> _DATA_:
__________
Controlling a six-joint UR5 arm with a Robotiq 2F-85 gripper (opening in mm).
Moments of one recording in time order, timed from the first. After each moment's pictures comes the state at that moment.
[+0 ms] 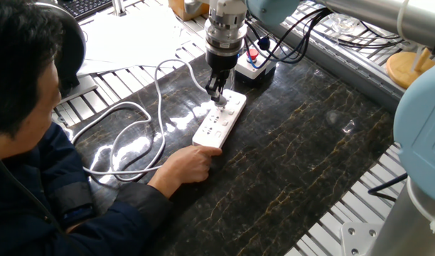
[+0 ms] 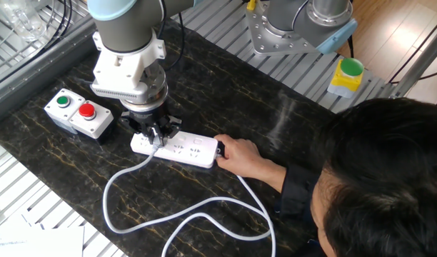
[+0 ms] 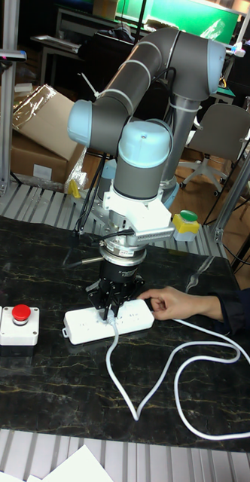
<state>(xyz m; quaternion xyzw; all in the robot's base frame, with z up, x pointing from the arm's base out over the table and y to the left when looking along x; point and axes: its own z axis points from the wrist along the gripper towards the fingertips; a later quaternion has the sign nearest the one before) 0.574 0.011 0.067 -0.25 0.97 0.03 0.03</state>
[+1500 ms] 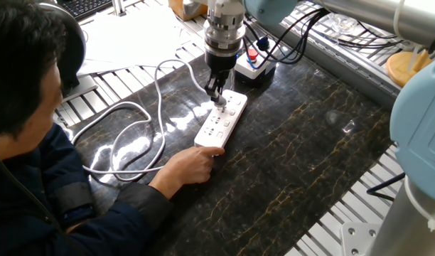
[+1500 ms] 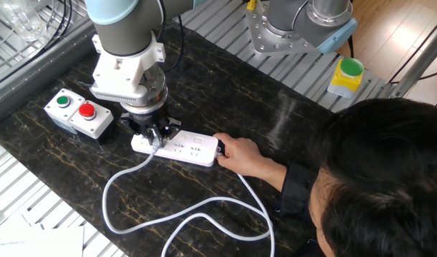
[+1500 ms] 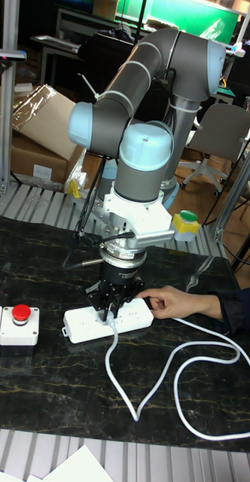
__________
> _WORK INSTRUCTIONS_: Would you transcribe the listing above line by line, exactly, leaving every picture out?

> _SOLUTION FOR THIS PROBLEM_:
Controlling a six-joint UR5 arm with a Robotiq 2F-85 gripper (opening in mm).
Moments of one recording in time order, timed from the first. After each moment's pictures comes the state at that moment.
[+0 ms] 
[+0 ms] 
[+0 ms] 
<state>(xyz m; quaternion xyzw; all in the robot's base frame, with z up, x pointing from the arm's base out over the table and y to the left when looking along x; point and axes: its own z axis points from the wrist along the gripper towards the fingertips; a later quaternion has the sign nearest the one before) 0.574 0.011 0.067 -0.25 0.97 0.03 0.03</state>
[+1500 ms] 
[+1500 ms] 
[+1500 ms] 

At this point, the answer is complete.